All of it is doable, he said, but it all takes money.

“We need funding, whether it’s a private donor or corporate sponsorship. We still have hope the state might provide some funding to keep us going,” Lowe said.

Nationally, more attention is being put on shark-bite mitigation.

A national emergency alert system, similar to Amber Alert, was approved recently by federal legislators who pushed for more warnings when someone is bitten by a shark.

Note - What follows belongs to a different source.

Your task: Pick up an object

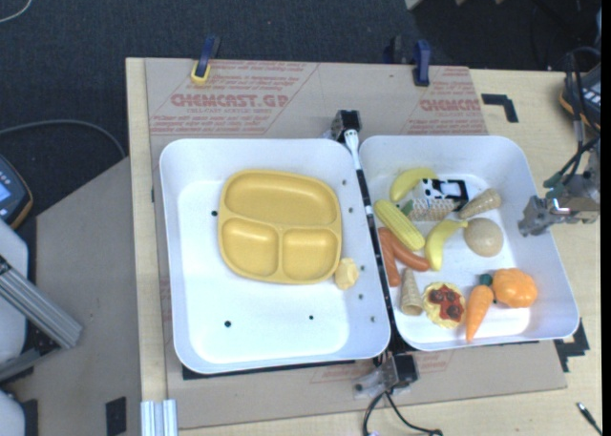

It is being put into place following a shark attack off Florida in 2024 that left Lulu Gribbin, then 15, without a hand and part of her right leg.

That same day, just 90 minutes earlier, another person had been bitten 3 miles away. Had she known about that attack, she wouldn’t have gone in the water, Gribbin told the Associated Press.

The legislation for the mobile phone alerts, dubbed “Lulu’s Law,” requires the Federal Communications Commission to allow the emergency messages. But it is up to the states to implement the warnings.

For California, such a system may not be needed with proper education and public safety measures in place, Lowe argues.

“Far more people drown from rip currents than would ever be injured by a shark, but what we do need to do is to educate people about their environments,” he said. “The more knowledgeable people are about all aspects of it, the safer they can use that environment and share it with the animals out there. That needs to be the goal, nationally.”